UA student investigated for racist messages

UA student investigated for racist messages

The University is investigating a student for racist language sent via the Tinder dating app. CW File

The University is investigating a student for racist language sent via the dating app, Tinder, this month.

Emi Miller, a junior at Hollings University in Roanoke, Virginia, majoring in communications studies, posted screenshots to her personal Twitter on March 9, at 8:45 a.m. displaying several messages sent to her by Kyle Harcourt, a junior at The University of Alabama. She said she believes she must have matched with Harcourt while he was passing through her area on Spring Break.

In the messages, Harcourt uses the n-word multiple times, and at one point tells Miller, “I come from Alabama where the only place we like our n****** is hanging from trees.”

The tweet was favorited over 13,000 times and received over 7,500 retweets.

Miller posted the screenshot of the conversation and tagged The University of Alabama twitter page, which responded at 4:23 p.m. that same day. Miller also tagged the national and local Sigma Pi accounts, a fraternity of which Harcourt is a former member.

“Unacceptable and not representative of UA students. We are investigating and will take appropriate action,” the verified @UofAlabama account stated in its response. The Sigma Pi national account also stated that Harcourt’s membership had been suspended in January, and has since been terminated.
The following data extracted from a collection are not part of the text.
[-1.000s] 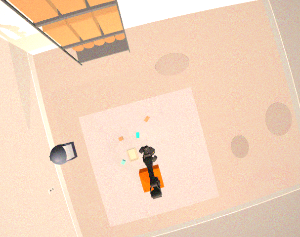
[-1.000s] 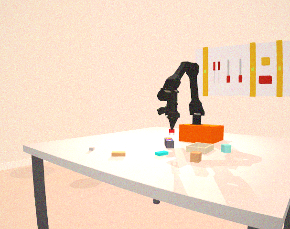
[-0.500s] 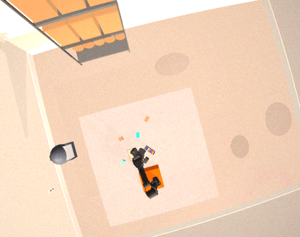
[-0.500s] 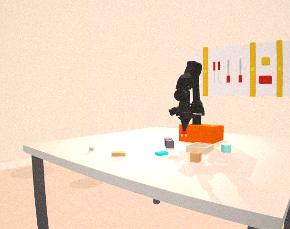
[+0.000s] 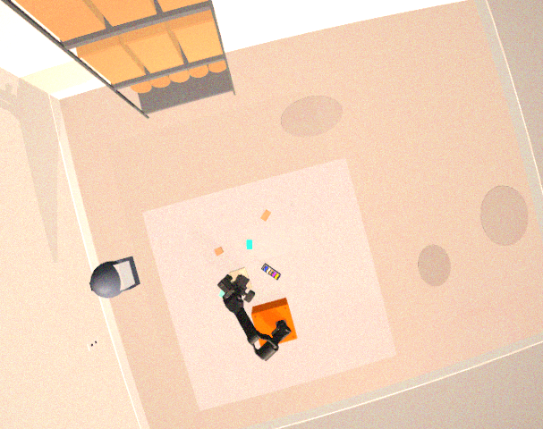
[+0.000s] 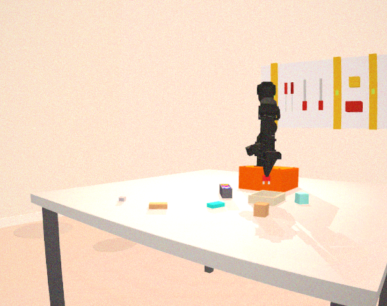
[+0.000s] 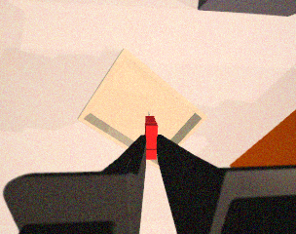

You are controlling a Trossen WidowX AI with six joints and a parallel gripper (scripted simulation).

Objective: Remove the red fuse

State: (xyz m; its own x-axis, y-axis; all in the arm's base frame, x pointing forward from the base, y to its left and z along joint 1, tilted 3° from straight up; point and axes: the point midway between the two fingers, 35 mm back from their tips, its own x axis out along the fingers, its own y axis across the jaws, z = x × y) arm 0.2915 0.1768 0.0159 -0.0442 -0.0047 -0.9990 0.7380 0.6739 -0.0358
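Right now my gripper tip is 10 mm to the right of the cream tray and 90 mm above it. Round my gripper tip: flat cyan block: 200 mm ahead, 90 mm to the right, 90 mm below; then teal block: 60 mm behind, 130 mm to the left, 80 mm below; then flat tan block: 350 mm ahead, 230 mm to the right, 90 mm below.
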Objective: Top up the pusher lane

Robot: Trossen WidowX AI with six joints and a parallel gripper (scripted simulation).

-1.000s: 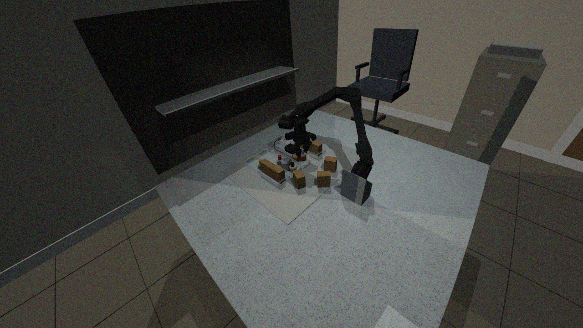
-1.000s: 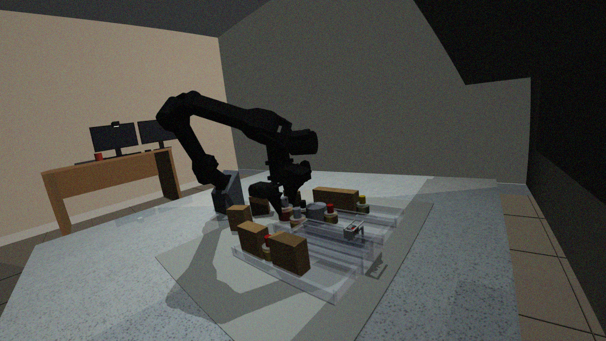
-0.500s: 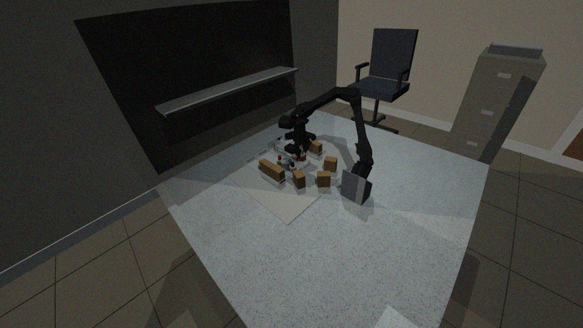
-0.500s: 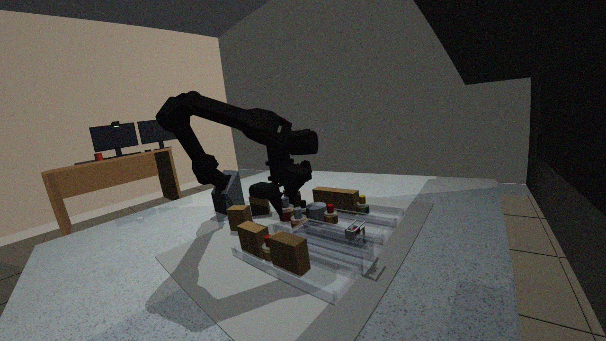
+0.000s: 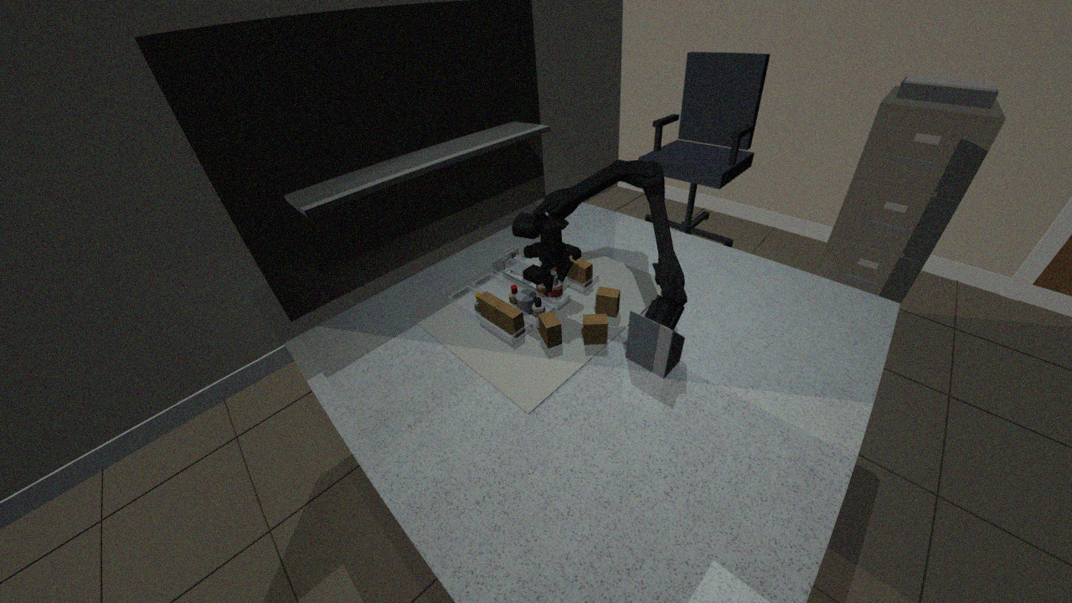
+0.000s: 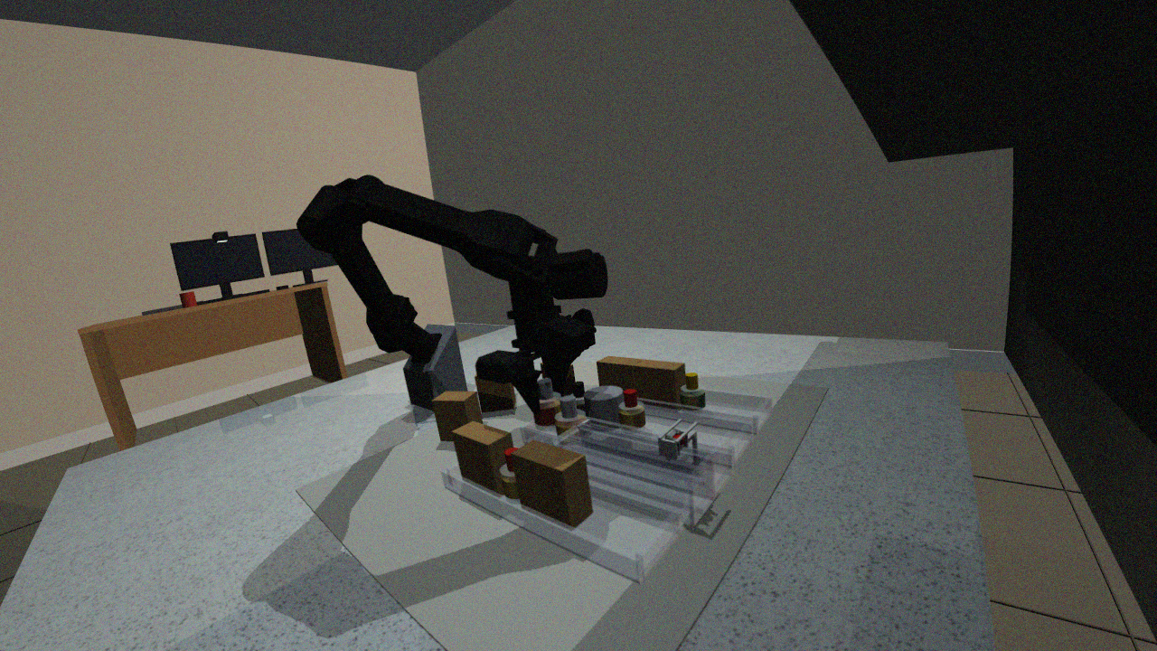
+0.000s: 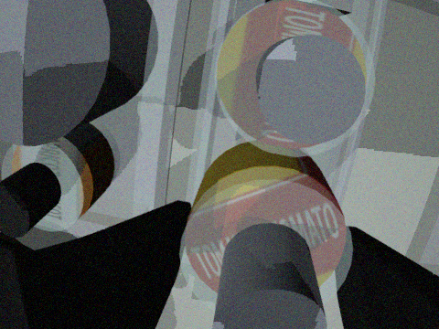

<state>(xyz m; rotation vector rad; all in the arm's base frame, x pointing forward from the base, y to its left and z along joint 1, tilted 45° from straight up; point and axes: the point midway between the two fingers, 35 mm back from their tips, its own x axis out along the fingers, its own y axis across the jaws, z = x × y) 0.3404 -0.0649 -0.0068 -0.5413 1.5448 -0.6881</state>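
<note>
Now: the wide grey can 50 mm ahead of my gripper tip, 80 mm to the left of it and 20 mm below it. From my gripper tip the other things lie so: clear-walled lane: 140 mm ahead, 40 mm to the right, 30 mm below.
</note>
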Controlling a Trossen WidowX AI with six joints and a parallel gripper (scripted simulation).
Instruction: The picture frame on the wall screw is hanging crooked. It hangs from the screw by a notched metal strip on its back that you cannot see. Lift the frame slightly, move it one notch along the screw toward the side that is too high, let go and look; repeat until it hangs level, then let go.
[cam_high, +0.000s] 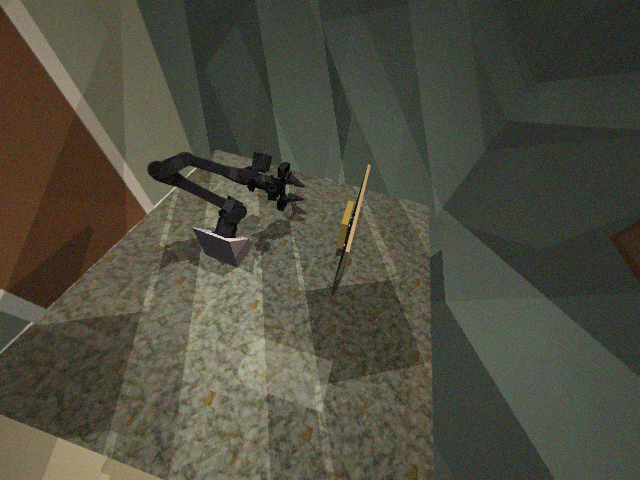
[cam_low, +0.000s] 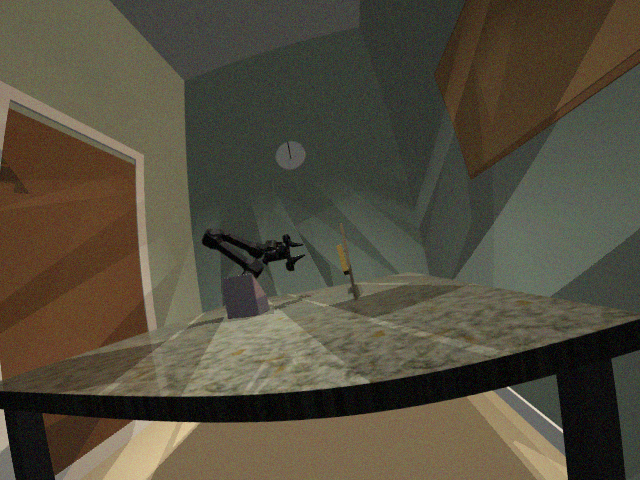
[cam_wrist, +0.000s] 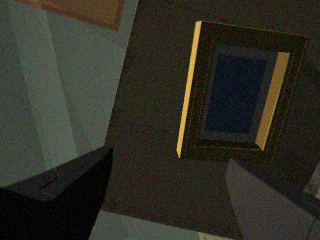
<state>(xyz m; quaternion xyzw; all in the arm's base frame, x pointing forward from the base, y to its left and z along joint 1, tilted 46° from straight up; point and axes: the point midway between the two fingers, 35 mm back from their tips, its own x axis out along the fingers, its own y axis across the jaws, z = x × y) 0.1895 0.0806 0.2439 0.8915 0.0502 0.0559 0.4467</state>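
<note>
Now: gripper tip 190 mm short of the picture frame, 90 mm above it and 10 mm to the right of it. Round my gripper tip: thin upright wall panel: 200 mm ahead, 100 mm below, 10 mm to the left.
</note>
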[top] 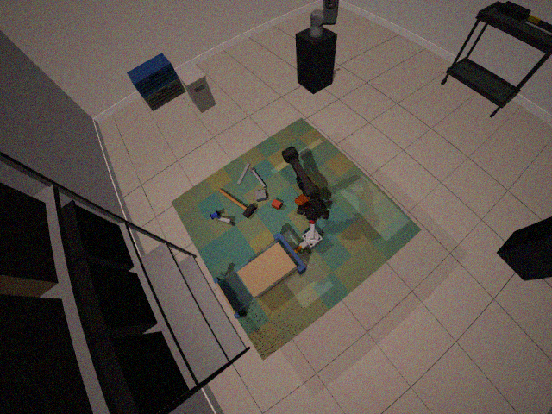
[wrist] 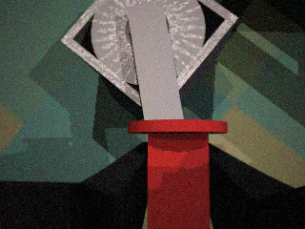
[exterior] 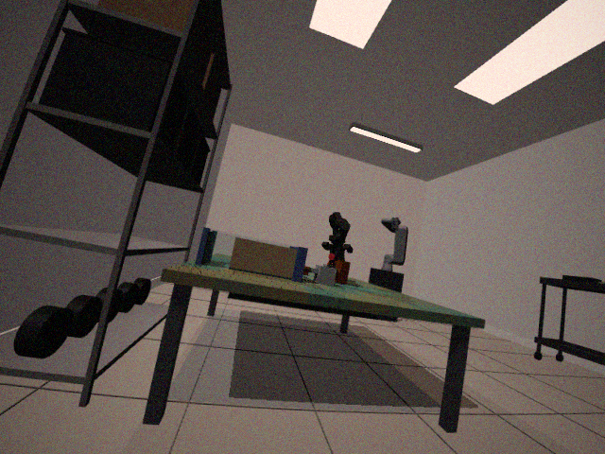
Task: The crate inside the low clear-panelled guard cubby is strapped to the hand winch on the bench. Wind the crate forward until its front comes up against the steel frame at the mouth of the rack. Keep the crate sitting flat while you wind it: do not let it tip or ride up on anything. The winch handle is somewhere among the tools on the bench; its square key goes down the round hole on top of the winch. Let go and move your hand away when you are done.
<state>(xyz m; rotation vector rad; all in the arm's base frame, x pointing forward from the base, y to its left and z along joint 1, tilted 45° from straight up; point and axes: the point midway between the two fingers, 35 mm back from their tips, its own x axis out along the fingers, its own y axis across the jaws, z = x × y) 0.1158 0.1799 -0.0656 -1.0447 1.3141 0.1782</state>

Harcourt, a native of New Jersey, declined to comment on his remarks or the current investigation.

The University caught national attention last fall for a similar incident involving now-suspended former student Ryan Parrish, who posted racially insensitive material on The University of Alabama Student Ticket Exchange.

Miller said she had no prior knowledge of the event from last semester involving Parrish, but said she expresses a desire for racist behavior to end on college campuses and nationwide. She said her concern over his racially violent rhetoric led her to post the screenshots publicly.

“I thought maybe this is an accident or a joke but when he persisted, I said this wasn’t a joke and was something that needed to be taken more seriously,” Miller said. "...I don’t think this is reflective of individual students at UA or even the student culture as a whole...At the end of the day, I want this to be a growth moment for Kyle.”

Miller said the Office of Student Conduct called her to question her about the incident on March 10, and she had faith that they would respond appropriately.

“We have initiated a disciplinary review through the Office of Student Conduct and will follow due process,” said Monica Watts, strategic communications vice president, in a University statement. “This type of behavior is unacceptable and does not represent the broader culture of the UA family.”

This story will be updated as the investigation takes place.